Configuring scripts

Scripts in the State Tool can be compared to scripts in NPM, or build targets in a Makefile. You define a script and can then run it whenever you need to. Let’s start with something simple:

 - name: hello
   language: bash
   value: echo Hello World

This will register a script with the alias “hello”. You can run this outside your “activated state” via the state run command by running state run hello, but once you state activate it becomes much simpler, you simply invoke it by running hello.

NOTE: When creating new scripts or updating existing scripts, you should specify the language your script uses. Currently, if you do not specify a language you will get a deprecation warning, and the default shell for your operating system will be used. In the future, scripts will fail if no language is specified.

If you are using shell scripts on multiple platforms, you can use constraints to specify the shell to use on each operating system. For example, you could specify batch to run cmd.exe on Windows and bash to run bash on Linux and macOS.
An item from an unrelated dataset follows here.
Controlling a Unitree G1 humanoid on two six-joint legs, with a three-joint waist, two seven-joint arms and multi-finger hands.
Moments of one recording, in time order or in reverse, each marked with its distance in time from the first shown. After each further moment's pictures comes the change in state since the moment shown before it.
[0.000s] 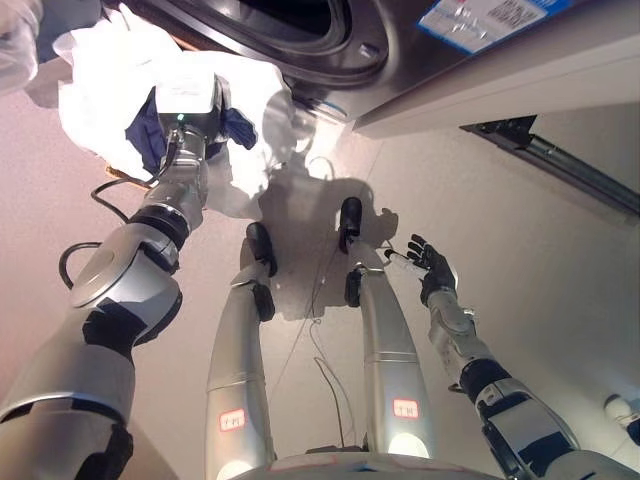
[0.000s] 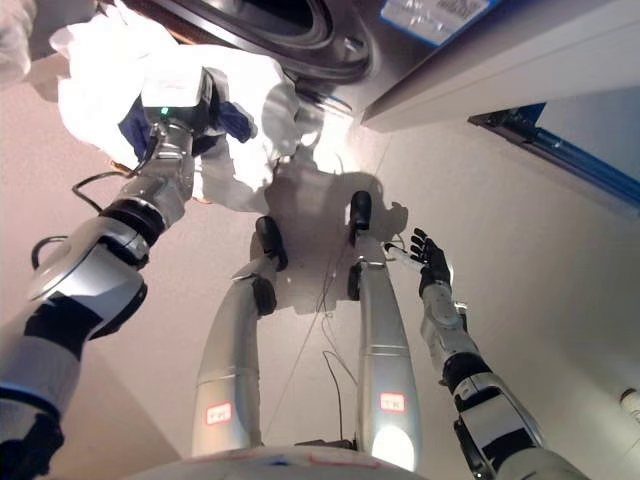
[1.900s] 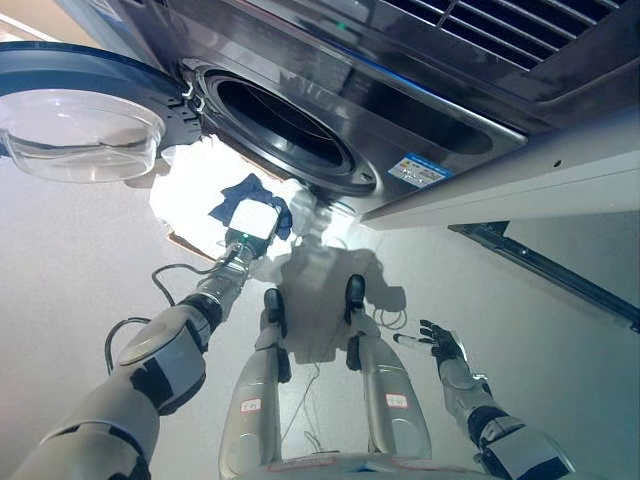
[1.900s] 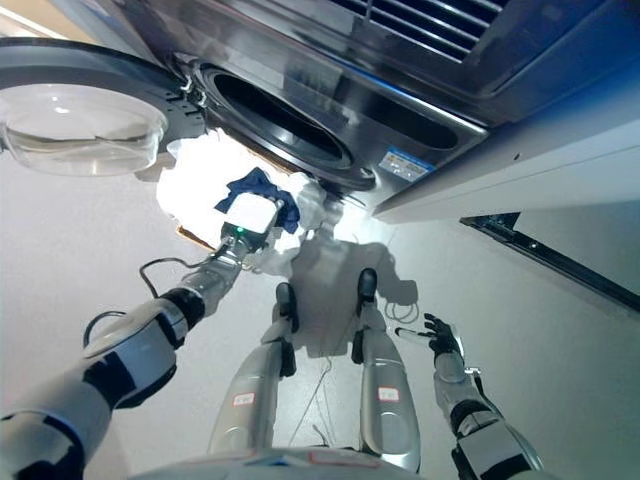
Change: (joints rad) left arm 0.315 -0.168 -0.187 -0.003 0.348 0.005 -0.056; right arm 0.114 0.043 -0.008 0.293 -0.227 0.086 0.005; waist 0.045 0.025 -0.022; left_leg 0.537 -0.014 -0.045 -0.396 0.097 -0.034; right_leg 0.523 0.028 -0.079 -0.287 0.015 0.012
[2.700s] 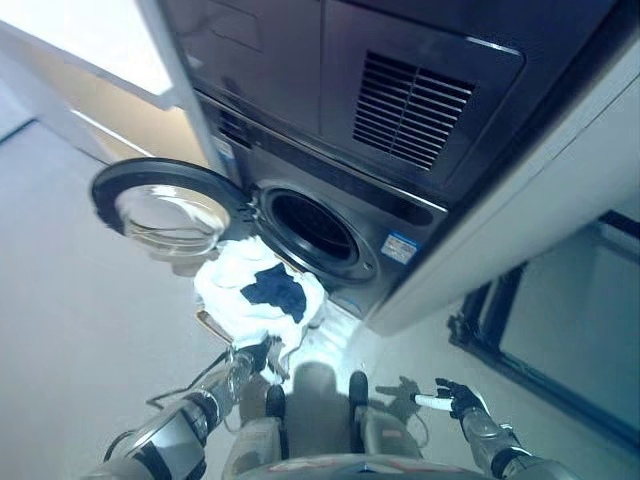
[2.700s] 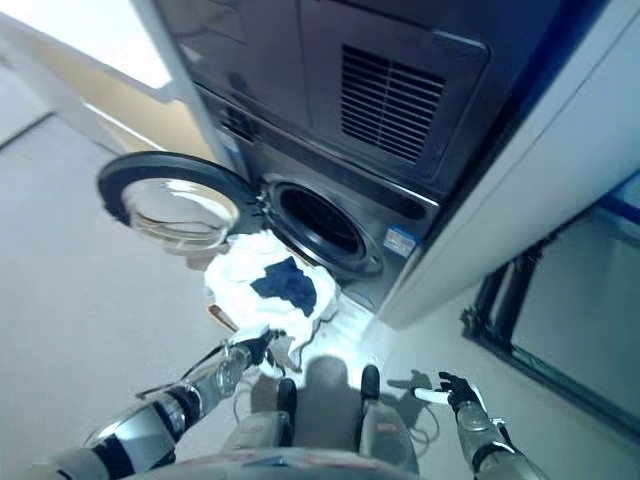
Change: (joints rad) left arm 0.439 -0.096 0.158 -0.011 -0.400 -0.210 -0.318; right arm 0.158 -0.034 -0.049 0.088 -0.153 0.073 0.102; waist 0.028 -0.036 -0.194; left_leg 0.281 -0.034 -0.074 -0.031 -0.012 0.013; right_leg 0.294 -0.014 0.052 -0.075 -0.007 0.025
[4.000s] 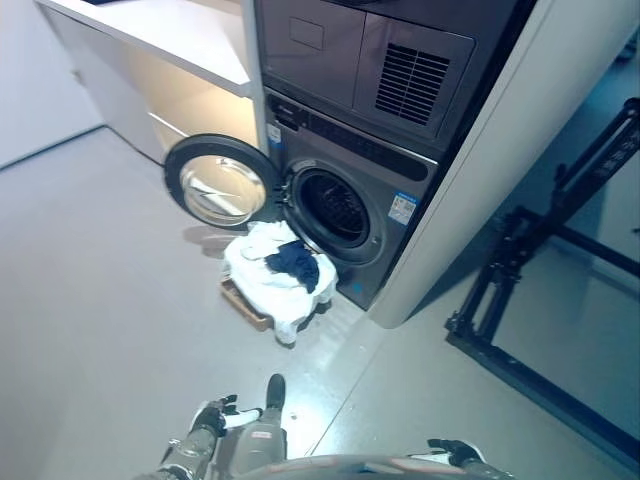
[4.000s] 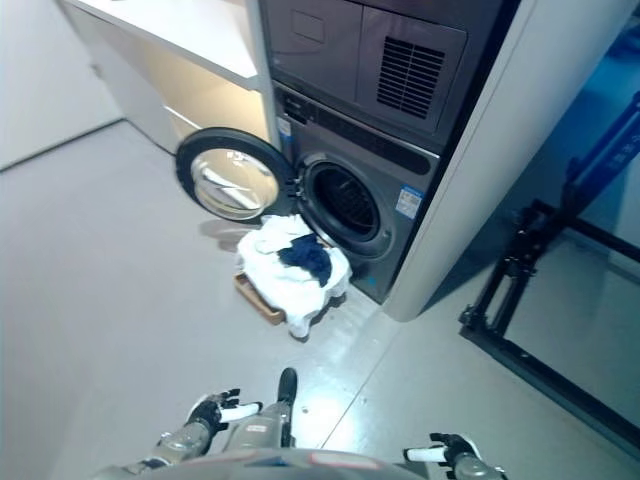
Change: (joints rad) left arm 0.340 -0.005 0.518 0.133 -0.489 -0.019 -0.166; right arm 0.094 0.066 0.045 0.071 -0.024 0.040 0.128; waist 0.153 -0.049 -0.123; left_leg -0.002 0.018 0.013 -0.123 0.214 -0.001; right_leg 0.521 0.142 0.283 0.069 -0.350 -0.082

If you want to use one single script for all platforms, you can configure your project on the ActiveState Platform to include a Python or Perl runtime, after which can define a script to use that language, for example:

  - name: hello
    language: python3
    value: print("Hello World")

The following language settings are supported:

bashFor scripts that use bash (Bourne again shell).
shFor script that use sh (Bourne shell).
batchFor scripts that use cmd.exe on Windows.
perlFor scripts that use your Perl runtime environment.
python2For scripts that use your Python 2 runtime environment.
python3For scripts that use your Python 3 runtime environment.

Support for specifying Tcl as the script language is not yet available.

See the section on Constraining Scripts for information on limiting language to the appropriate operating system. For example, only running batch scripts on Microsoft Windows.